- Born: 1942 (age 83–84) Sirsa, Prayagraj, Uttar Pradesh, India
- Education: Government College of Art and Craft, Kolkata University of Allahabad
- Occupations: Artist, writer, art Historian
- Employers: Allahabad University (retired); Prayag Sangeet Samiti (Dean);
- Awards: Padma Shri (2025) Indu Rakshita Award (1965)

= Shyam Bihari Agrawal =

Indian artist and writer (born 1942)

Shyam Bihari Agrawal is an Indian artist, writer, and former academic from Prayagraj, Uttar Pradesh. In 2025, he was honoured with the Padma Shri by the Government of India for his contributions to the field of arts.

== Early life and education ==
Agrawal was born in 1942 in Sirsa. Prayagraj (formerly Allahabad), Uttar Pradesh. After completing his early education locally, he earned a five-year postgraduate diploma from the Government College of Art and Craft, Kolkata, which he completed on 4 January 1968. He was mentored by painter Kshitindranath Mazumdar.

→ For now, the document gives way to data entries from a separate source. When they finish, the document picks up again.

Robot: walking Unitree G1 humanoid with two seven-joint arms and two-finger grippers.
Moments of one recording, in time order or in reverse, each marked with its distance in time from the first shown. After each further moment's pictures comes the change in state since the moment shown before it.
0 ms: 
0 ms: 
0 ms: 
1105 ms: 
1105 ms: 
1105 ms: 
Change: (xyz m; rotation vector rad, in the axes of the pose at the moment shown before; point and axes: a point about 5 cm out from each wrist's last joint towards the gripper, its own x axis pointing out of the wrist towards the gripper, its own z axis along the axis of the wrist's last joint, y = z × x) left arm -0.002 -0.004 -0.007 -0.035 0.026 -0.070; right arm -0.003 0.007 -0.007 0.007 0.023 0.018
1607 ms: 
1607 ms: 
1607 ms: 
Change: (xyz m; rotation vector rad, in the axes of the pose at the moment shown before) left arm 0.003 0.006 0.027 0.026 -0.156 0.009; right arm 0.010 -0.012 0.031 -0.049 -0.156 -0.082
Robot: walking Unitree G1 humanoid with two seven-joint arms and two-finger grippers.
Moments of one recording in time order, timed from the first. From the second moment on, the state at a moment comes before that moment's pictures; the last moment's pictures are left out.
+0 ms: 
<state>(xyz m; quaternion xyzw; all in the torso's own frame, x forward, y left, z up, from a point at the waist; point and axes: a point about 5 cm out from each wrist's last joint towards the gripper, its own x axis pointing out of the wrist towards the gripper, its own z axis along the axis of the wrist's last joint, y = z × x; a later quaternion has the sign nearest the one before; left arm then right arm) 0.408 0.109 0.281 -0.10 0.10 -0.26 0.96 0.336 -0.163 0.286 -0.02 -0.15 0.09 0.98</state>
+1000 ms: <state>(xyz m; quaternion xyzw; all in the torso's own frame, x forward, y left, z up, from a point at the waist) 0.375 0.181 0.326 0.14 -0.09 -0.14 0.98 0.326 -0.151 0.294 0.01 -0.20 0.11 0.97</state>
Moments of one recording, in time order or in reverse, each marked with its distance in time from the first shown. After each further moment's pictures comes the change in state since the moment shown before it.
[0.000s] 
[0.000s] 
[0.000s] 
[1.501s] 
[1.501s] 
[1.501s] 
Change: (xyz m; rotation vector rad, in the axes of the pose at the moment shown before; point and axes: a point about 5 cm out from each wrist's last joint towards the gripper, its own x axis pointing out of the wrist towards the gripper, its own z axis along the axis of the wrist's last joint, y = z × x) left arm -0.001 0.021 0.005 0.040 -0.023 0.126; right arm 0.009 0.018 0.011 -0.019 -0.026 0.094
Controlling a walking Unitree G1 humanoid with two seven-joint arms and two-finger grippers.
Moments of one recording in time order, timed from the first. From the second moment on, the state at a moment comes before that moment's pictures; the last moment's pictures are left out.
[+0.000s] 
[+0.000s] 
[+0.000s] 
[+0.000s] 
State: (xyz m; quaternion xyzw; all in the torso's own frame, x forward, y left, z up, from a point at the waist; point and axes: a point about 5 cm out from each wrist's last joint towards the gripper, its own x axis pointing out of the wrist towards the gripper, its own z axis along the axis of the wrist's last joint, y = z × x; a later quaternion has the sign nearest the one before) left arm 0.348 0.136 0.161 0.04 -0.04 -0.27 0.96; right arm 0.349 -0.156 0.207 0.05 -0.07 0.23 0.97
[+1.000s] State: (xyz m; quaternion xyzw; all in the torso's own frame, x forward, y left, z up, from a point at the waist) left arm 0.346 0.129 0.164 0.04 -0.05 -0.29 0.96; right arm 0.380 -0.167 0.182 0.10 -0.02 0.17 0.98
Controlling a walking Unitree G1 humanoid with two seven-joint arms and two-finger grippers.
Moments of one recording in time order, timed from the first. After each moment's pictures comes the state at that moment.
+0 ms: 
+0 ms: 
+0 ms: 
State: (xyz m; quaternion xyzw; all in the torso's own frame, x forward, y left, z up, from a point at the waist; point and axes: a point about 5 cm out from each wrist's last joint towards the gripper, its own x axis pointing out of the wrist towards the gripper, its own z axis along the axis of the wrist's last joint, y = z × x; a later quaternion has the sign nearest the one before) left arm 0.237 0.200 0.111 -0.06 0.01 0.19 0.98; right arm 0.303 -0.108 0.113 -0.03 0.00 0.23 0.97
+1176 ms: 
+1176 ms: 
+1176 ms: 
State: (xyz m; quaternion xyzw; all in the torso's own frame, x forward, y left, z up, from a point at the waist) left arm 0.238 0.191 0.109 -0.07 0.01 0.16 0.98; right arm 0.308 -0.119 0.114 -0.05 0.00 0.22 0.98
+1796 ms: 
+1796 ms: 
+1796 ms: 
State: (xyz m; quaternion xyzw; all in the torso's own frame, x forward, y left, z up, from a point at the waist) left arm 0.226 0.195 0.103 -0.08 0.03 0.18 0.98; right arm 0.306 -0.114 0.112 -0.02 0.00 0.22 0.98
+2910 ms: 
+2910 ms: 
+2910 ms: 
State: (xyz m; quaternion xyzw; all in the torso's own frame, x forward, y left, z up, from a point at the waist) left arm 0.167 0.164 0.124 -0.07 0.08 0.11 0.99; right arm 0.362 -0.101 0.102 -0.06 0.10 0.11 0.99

In 1979, he received a Doctor of Philosophy (D.Phil.) degree from University of Allahabad for his dissertation titled “Bharatiya Chitrakala Mein Reetikaleen Sahitya Ki Abivyakti”, which explored how classical Hindi literature is reflected in Indian painting.

== Career ==
Agrawal began his academic career in 1968 as a lecturer in the Department of Painting at Allahabad University. He taught there for 35 years before retiring in 2003. After retirement, he joined Prayag Sangeet Samiti in Prayagraj where he established the Faculty of Visual Arts and served as Dean. He was also a visiting professor at Indira Kala Sangeet Vishwavidyalaya in Khairagarh.

Throughout his career, he participated in art workshops and seminars organized by institutions including Lalit Kala Akademi and various museums and universities. He was nominated as a member of the State Academy of Fine Arts in Lucknow, where he contributed to art education and edited the academy’s publication Kala Trimasik. He also wrote a monograph on Kshitindranath Mazumdar, which was published by the academy.

Agrawal has served on academic and research committees of universities such as Mahatma Gandhi Chitrakoot Gramodaya Vishwavidyalaya and Kanpur University.

== Awards and recognition ==
Agarwal received the Indu Rakshita Award in 1965 for his painting Veni Gunthan in the Mewar style, and was honoured with the Padma Shri in 2025 in the Arts category.